Lasers used in dental practice can be classified by various methods:

  • According to the lasing medium used, such as, gas laser and solid laser

  • According to tissue applicability, hard tissue and soft tissue lasers

  • According to the range of wavelength, and of course the risk associated with laser application.

Carbon dioxide Laser

  • Although carbon dioxide laser possesses the highest absorbance of any laser, disadvantages of the CO2 laser are its relative large size and high cost and hard tissue destructive interactions.

  • The CO2 laser wavelength has a very high affinity for water, resulting in rapid soft tissue removal and hemostasis with a very shallow depth of penetration.

Neodymium Yttrium Aluminum Garnet Laser

  • The Nd: YAG wavelength is highly absorbed by the pigmented tissue, making it a very effective surgical laser for cutting and coagulating dental soft tissues, with good hemostasis.

  • In addition to its surgical applications, there has been research on using the Nd: YAG laser for nonsurgical sulcular debridement in periodontal disease control and the Laser Assisted New Attachment Procedure (LANAP).

Erbium Laser

  • The erbium family of lasers has two distinct wavelengths, Er, Cr: YSGG (yttrium scandium gallium garnet) lasers and Er: YAG (yttrium aluminum garnet) lasers.

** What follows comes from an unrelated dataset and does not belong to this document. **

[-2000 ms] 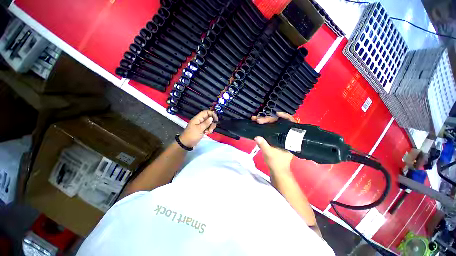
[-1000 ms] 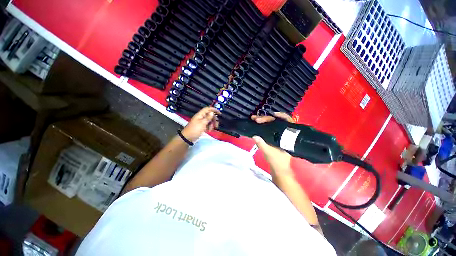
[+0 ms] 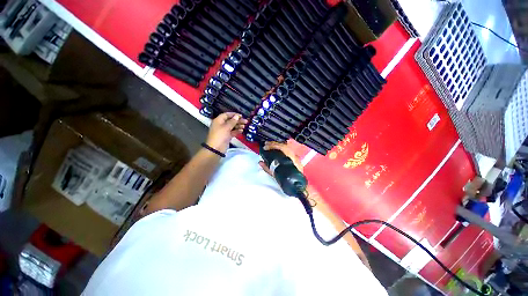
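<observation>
Glossy black door lock handles [image 3: 263, 75] lie side by side in rows, with bright silvery rings at some ends. My right hand [image 3: 279, 155] is wrapped around a dark electric screwdriver [image 3: 288, 176]. Its body is steeply tilted, with the rear towards my chest and the nose end at the near handle ends; the tip is hidden. My left hand [image 3: 226, 130], with a black band on its wrist, has its fingertips together at the near handle ends, left of the screwdriver. Whether it pinches a screw or touches a handle cannot be seen.
The red sheet [image 3: 382, 167] lies under the handles. A small open dark box [image 3: 373, 14] stands at the far edge. Perforated trays [image 3: 454, 55] are stacked beyond. The power cord [image 3: 376, 221] runs right across the bench edge. An open carton [image 3: 87, 225] is below left.
The screwdriver has swung from lying nearly level to the right to a steep tilt, its rear now near my chest. The cord now stretches further left. My left hand has moved slightly left and up.
</observation>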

  • The erbium wavelengths have a high affinity for hydroxyapatite and the highest absorption of water in any dental laser wavelengths. Consequently, it is the laser of choice for treatment of dental hard tissues.

  • In addition to hard tissue procedures, erbium lasers can also be used for soft tissue ablation, because the dental soft tissue also contains a high percentage of water.

Diode Laser

  • The active medium of the diode laser is a solid state semiconductor made of aluminum, gallium, arsenide, and occasionally indium, which produces laser wavelengths, ranging from approximately 810 nm to 980 nm.

  • All diode wavelengths are absorbed primarily by tissue pigment (melanin) and hemoglobin.

  • Conversely, they are poorly absorbed by the hydroxyapatite and water present in the enamel.

  • Specific procedures include aesthetic gingival re-contouring, soft tissue crown lengthening, exposure of soft tissue impacted teeth, removal of inflamed and hypertrophic tissue, frenectomies, and photostimulation of the apthous and herpetic lesions.